Section 13-5 Reflection and Refraction

  1. [45] When the rectangular metal tank in Fig. 33-46 is filled to the top with an unknown liquid, observer O, with eyes level with the top of the tank, can just see corner E. A ray that refracts toward O at the top surface of the liquid is shown. If D = 85.0 cm and L = 1.10 m, what is the index of refraction of the liquid?

  2. [50] In Fig. 33-50a, a beam of light in material 1 is incident on a boundary at an angle \(\theta_1=40^\circ\). Some of the light travels through material 2, and then some of it emerges into material 3. The two boundaries between the three materials are parallel. The final direction of the beam depends, in part, on the index of refraction n3 of the third material. Figure 33-50b gives the angle of refraction u3 in that material versus \(n_3\) for a range of possible \(n_3\) values. The vertical axis scale is set by \(\theta_{3a} = 30^\circ\) and \(\theta_{3b} = 50^\circ\). (a) What is the index of refraction of material 1, or is the index impossible to calculate without more information? (b) What is the index of refraction of material 2, or is the index impossible to calculate without more information? (c) If \(\theta_1\) is changed to \(70^\circ\) and the index of refraction of material 3 is 2.4, what is \(\theta_3\)?

  3. [54] Dispersion in a window pane.

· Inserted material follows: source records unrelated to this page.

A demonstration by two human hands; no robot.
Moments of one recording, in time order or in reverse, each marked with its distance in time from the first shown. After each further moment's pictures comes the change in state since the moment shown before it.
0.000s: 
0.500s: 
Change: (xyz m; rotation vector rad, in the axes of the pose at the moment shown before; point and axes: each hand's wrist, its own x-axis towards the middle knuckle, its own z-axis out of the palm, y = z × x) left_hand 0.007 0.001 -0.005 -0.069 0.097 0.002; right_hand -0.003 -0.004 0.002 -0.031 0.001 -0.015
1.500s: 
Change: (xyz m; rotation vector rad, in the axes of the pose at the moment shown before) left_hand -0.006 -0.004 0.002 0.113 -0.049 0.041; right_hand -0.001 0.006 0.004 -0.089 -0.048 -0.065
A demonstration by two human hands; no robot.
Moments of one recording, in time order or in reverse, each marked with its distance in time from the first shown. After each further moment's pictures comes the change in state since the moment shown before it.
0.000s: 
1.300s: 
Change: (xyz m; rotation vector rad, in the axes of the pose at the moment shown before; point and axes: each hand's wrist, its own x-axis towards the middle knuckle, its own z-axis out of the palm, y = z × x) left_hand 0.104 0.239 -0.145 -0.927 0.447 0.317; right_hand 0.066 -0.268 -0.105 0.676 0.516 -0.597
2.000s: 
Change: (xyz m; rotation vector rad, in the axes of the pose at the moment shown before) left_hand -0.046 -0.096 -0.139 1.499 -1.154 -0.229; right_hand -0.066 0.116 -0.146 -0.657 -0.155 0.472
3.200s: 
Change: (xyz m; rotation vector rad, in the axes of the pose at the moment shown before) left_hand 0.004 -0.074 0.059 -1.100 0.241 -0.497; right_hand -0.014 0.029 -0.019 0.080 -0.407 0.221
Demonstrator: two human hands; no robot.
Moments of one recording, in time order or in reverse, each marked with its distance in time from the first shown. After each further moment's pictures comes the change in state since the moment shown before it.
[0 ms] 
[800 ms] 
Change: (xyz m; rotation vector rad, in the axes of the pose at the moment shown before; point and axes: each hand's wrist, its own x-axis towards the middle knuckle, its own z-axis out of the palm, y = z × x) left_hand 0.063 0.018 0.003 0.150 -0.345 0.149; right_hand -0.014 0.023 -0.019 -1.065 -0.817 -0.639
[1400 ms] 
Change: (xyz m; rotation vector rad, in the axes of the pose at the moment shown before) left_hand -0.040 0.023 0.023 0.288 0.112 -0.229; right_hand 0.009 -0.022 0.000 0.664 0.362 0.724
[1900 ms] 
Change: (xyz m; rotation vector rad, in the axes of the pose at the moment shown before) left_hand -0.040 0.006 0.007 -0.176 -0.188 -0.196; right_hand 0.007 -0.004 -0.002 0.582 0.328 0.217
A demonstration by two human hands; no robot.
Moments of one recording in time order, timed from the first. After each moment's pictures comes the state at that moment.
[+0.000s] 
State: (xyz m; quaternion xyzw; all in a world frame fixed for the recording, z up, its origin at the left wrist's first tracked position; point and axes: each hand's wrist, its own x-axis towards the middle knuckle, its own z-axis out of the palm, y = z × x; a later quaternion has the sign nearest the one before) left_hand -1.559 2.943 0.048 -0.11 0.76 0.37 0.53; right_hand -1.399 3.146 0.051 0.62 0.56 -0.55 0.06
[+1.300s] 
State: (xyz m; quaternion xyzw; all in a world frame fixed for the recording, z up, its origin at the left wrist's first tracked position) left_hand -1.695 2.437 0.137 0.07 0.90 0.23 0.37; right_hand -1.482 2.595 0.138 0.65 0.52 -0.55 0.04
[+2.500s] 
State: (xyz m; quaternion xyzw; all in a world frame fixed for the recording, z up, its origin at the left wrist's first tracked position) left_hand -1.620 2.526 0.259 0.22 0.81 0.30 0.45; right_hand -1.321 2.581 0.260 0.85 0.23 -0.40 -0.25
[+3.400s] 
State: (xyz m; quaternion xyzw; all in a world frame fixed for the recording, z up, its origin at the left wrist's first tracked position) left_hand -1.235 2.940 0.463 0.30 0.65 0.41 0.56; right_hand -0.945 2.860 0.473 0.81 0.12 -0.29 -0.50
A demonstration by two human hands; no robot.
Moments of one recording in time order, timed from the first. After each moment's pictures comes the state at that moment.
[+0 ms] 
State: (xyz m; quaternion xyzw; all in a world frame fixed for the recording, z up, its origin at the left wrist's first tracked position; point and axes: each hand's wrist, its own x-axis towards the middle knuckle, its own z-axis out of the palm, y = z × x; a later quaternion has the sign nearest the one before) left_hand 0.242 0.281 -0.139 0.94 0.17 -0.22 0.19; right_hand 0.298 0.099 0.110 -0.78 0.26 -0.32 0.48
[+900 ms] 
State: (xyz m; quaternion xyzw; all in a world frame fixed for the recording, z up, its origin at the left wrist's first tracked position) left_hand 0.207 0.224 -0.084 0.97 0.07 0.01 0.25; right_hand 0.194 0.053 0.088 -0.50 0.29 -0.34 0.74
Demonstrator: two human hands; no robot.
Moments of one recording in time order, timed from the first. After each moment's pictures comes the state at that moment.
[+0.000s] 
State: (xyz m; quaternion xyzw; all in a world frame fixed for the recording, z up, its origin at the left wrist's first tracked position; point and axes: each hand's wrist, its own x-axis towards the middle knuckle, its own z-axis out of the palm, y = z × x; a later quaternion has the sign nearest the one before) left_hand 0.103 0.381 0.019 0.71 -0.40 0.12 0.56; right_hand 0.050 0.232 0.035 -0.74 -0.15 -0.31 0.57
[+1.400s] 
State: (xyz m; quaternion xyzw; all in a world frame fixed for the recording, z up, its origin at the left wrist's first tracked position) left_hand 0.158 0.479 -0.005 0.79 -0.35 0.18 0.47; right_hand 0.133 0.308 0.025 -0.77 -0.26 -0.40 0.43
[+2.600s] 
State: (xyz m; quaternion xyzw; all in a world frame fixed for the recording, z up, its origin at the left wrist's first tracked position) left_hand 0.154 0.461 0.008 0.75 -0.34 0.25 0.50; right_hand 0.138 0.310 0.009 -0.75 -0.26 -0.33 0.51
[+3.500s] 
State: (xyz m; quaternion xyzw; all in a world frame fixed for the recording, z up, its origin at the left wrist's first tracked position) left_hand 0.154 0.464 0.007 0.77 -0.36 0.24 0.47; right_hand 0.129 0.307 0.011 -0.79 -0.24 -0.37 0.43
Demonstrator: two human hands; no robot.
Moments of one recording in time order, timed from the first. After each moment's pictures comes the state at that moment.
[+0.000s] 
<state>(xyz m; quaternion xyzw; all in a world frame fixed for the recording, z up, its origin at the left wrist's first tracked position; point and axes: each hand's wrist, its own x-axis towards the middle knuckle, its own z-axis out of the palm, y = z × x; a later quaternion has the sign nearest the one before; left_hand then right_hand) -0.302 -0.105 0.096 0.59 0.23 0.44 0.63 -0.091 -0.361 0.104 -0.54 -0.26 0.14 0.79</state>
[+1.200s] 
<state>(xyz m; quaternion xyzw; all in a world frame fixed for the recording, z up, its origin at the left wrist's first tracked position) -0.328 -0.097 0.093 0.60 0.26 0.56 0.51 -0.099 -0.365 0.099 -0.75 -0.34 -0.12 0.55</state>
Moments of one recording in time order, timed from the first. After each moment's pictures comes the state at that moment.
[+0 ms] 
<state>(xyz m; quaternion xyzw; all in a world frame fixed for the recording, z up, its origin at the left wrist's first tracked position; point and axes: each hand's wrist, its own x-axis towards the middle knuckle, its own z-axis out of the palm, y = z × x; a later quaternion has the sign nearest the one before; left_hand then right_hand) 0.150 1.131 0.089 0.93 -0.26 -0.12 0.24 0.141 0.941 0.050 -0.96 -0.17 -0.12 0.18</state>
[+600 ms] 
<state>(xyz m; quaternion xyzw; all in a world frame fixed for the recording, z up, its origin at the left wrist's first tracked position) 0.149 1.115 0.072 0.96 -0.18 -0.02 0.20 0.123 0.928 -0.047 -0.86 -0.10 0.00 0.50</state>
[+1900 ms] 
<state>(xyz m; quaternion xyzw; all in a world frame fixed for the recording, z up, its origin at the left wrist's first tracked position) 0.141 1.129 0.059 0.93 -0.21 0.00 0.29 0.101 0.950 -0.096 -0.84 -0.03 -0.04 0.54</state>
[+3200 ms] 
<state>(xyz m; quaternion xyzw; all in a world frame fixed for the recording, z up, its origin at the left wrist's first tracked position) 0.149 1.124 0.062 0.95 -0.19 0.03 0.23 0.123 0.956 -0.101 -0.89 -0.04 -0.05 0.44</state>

In Fig. 33-54, a beam of white light is incident at angle \(\theta = 50^\circ\) on a common window pane (shown in cross section). For the pane’s type of glass, the index of refraction for visible light ranges from 1.524 at the blue end of the spectrum to 1.509 at the red end. The two sides of the pane are parallel. What is the angular spread of the colors in the beam (a) when the light enters the pane and (b) when it emerges from the opposite side? (Hint: When you look at an object through a window pane, are the colors in the light from the object dispersed as shown in, say, Fig. 33-20?)

Section 13-6 Total Internal Reflection

  1. [58] The index of refraction of benzene is 1.8. What is the critical angle for a light ray traveling in benzene toward a flat layer of air above the benzene?

  2. [62] A catfish is 2.00 m below the surface of a smooth lake.

  1. What is the diameter of the circle on the surface through which the fish can see the world outside the water? (b) If the fish descends, does the diameter of the circle increase, decrease, or remain the same?
  1. [66] In Fig. 33-62, a light ray in air is incident at angle u1 on a block of transparent plastic with an index of refraction of 1.56. The dimensions indicated are H = 2.00 cm and W = 3.00 cm. The light passes through the block to one of its sides and there undergoes reflection (inside the block) and possibly refraction (out into the air). This is the point of first reflection. The reflected light then passes through the block to another of its sides—a point of second reflection. If \(\theta_1 = 40^\circ\), on which side is the point of (a) first reflection and (b) second reflection? If there is refraction at the point of (c) first reflection and (d) second reflection, give the angle of refraction; if not, answer “none.” If \(\theta_1 = 70^\circ\), on which side is the point of (e) first reflection and (f) second reflection? If there is refraction at the point of (g) first reflection and (h) second reflection, give the angle of refraction; if not, answer “none.”

Section 13-7 Polarization by Reflection

  1. [68] (a) At what angle of incidence will the light reflected from water be completely polarized? (b) Does this angle depend on the wavelength of the light?